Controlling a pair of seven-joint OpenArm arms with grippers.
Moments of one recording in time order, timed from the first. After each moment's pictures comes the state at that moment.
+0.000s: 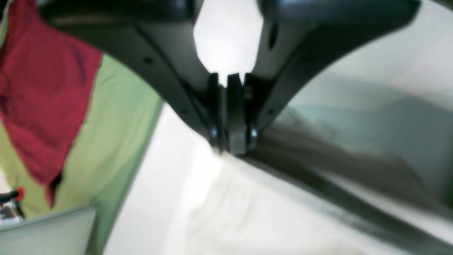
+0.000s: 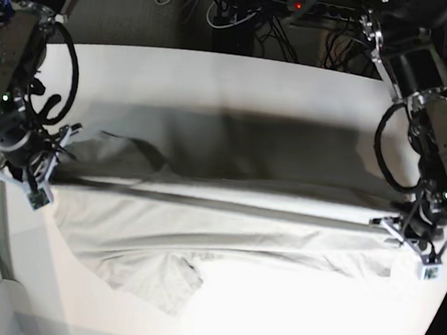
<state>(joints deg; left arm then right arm) -16.2 -9.1 -22.6 96.2 -2.2 -15.6 66.6 3.8 13.4 18.0 110.7 1.5 40.6 -63.0</state>
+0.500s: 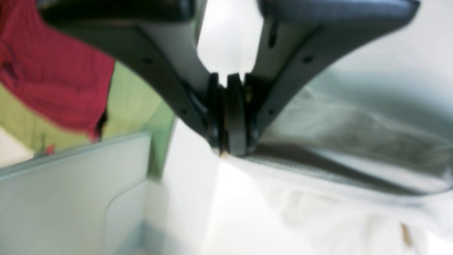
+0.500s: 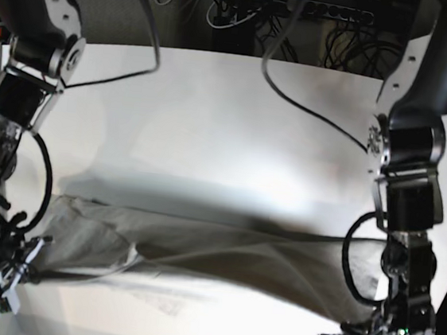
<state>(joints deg) -50.1 -9.7 -8.2 56.1 -2.1 -15.1 48.1 34.9 14.5 18.1 84.8 0.2 40.2 -59.9</state>
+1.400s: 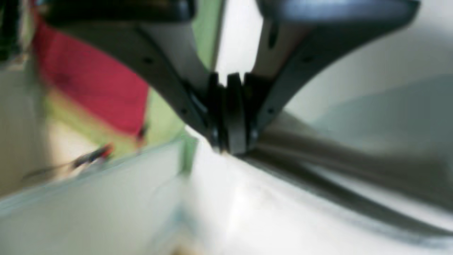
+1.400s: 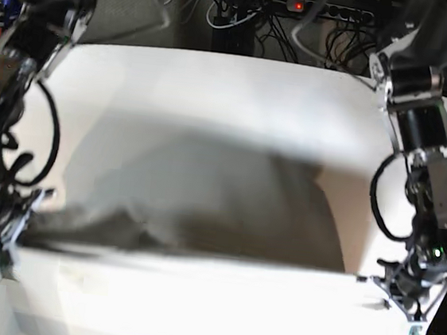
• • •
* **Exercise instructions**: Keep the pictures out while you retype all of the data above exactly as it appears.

* **Finished task**:
Controlling a pair of seven-joint OpenArm arms with grippers.
Moments of one recording in time order, timed from the first. After each moment's pictures comes the state at that moment.
+0.000s: 
+0.000s: 
<state>(joints deg; left arm then right arm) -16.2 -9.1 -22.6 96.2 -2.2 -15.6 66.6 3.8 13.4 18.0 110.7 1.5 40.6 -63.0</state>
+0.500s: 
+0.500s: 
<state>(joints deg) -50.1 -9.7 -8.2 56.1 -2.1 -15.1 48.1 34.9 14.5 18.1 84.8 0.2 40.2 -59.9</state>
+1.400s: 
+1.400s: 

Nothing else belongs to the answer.